● **Task requirements**: What is the number of lines below that contain the word "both"? Respond with that number alone.

● **Records for the task**:

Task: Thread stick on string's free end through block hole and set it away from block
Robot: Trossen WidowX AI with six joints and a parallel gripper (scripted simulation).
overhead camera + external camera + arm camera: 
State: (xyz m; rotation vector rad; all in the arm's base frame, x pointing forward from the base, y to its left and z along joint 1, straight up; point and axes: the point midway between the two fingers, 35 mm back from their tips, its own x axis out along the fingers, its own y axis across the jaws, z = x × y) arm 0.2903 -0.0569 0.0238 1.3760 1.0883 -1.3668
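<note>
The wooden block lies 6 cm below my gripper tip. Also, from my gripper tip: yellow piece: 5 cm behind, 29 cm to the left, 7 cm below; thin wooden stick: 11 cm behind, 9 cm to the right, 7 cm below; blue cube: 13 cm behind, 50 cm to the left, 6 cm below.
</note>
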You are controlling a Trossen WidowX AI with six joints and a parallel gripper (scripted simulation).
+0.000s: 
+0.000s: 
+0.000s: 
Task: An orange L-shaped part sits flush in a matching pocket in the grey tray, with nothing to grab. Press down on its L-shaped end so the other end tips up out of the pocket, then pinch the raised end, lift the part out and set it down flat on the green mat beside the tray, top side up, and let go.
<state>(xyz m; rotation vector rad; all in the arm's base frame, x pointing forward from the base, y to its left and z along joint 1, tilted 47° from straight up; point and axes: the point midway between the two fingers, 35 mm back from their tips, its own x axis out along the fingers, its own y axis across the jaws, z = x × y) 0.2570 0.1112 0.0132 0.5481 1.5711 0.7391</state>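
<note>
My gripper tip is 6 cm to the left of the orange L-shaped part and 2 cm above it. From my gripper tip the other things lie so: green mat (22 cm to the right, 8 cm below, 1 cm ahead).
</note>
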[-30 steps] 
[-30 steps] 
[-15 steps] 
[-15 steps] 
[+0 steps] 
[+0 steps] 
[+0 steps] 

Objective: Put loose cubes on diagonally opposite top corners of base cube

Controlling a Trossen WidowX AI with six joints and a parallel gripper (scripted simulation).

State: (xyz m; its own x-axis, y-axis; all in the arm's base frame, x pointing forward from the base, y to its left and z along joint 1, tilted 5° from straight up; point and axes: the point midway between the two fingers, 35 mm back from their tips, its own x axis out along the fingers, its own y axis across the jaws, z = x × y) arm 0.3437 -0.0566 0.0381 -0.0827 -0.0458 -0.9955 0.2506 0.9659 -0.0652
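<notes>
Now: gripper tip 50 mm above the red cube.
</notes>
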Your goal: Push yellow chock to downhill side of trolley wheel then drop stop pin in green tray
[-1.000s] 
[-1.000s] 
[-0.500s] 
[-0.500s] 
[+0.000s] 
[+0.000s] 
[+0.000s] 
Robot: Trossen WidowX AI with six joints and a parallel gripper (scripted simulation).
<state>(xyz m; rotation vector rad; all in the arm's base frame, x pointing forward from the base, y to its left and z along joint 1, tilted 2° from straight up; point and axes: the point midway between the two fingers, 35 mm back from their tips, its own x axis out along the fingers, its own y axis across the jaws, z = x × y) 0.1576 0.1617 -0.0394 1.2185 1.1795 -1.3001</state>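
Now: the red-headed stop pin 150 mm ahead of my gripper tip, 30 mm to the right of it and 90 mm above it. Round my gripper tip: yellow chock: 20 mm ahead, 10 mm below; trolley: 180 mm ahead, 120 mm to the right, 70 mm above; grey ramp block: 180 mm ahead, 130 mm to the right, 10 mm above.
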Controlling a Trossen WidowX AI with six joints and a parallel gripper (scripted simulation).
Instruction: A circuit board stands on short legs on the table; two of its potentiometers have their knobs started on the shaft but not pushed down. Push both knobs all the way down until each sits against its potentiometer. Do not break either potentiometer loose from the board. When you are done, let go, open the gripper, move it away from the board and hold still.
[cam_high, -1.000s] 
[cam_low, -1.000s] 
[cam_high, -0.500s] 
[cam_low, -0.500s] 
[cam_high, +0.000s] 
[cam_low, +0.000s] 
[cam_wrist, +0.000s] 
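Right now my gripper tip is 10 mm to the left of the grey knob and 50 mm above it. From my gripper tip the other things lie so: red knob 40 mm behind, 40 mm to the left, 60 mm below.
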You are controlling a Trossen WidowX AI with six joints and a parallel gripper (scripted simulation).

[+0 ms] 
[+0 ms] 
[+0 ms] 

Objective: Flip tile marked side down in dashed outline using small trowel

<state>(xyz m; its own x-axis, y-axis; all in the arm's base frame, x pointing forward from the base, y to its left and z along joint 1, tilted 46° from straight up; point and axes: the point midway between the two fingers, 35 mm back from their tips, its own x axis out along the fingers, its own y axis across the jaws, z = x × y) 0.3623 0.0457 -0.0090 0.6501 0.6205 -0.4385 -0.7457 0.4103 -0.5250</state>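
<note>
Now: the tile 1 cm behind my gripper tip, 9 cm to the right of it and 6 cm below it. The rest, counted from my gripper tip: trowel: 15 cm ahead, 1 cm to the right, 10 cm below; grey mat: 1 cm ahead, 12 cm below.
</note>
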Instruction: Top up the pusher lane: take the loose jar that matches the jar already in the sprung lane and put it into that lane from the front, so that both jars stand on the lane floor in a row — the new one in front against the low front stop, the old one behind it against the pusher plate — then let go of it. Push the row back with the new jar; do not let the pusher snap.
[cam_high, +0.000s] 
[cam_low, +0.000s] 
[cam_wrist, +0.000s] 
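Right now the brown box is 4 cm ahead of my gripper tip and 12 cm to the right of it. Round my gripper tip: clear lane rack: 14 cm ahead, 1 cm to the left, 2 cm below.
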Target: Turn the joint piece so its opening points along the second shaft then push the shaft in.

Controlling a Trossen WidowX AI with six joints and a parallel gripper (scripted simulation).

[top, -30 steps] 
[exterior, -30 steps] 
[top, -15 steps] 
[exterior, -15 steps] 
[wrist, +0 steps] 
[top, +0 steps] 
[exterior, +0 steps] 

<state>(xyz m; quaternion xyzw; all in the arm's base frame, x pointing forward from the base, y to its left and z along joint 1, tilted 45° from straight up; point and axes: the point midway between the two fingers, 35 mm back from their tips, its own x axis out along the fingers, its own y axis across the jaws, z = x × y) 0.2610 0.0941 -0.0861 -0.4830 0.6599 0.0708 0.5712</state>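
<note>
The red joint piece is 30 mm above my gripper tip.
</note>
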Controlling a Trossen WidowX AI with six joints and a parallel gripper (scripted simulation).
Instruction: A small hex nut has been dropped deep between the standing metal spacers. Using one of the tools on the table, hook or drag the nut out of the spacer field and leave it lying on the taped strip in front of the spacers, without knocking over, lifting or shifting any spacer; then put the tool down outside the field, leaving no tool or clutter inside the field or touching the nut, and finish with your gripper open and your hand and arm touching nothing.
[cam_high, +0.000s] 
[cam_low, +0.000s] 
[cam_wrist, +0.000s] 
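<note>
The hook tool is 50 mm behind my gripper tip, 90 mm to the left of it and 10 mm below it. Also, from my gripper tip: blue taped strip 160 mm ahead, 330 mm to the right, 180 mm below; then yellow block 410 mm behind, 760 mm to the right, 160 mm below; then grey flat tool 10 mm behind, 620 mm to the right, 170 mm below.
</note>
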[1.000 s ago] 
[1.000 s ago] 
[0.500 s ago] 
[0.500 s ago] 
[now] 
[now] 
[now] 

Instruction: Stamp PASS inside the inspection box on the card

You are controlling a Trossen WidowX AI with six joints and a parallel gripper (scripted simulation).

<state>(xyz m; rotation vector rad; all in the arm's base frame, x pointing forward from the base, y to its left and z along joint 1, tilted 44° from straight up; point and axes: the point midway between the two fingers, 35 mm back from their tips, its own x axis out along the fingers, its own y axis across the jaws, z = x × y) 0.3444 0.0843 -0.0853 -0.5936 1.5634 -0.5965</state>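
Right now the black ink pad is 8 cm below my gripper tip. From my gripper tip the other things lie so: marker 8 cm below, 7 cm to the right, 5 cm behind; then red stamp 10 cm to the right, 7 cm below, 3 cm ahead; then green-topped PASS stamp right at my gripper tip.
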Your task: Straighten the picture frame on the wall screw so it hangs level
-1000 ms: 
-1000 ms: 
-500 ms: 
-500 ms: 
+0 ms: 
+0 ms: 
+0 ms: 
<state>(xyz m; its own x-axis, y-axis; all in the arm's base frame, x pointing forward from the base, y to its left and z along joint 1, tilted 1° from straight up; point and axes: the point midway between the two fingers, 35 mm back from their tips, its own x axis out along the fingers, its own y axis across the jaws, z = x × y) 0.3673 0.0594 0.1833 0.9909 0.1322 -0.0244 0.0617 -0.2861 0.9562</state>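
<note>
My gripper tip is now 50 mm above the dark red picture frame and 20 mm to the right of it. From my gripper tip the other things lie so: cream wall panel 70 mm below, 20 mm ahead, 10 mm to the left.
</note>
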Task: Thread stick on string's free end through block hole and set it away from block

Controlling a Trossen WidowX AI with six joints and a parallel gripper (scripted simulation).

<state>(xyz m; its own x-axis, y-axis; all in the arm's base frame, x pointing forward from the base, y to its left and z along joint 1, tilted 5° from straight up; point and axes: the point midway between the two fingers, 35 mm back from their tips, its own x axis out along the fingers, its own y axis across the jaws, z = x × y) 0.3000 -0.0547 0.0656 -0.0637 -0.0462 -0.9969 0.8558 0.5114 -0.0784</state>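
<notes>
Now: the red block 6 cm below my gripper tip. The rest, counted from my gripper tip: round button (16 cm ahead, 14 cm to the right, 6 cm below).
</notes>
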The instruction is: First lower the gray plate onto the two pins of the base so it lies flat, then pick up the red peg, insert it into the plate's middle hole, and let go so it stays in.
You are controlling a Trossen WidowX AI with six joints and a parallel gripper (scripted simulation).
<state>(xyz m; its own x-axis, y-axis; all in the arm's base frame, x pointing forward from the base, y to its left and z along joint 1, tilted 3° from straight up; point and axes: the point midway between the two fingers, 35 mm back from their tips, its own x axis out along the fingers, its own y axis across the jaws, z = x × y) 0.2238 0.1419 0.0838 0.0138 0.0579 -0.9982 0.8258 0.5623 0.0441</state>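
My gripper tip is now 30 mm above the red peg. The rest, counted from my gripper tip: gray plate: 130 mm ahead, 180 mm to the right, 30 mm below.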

● **Exercise solution**: 2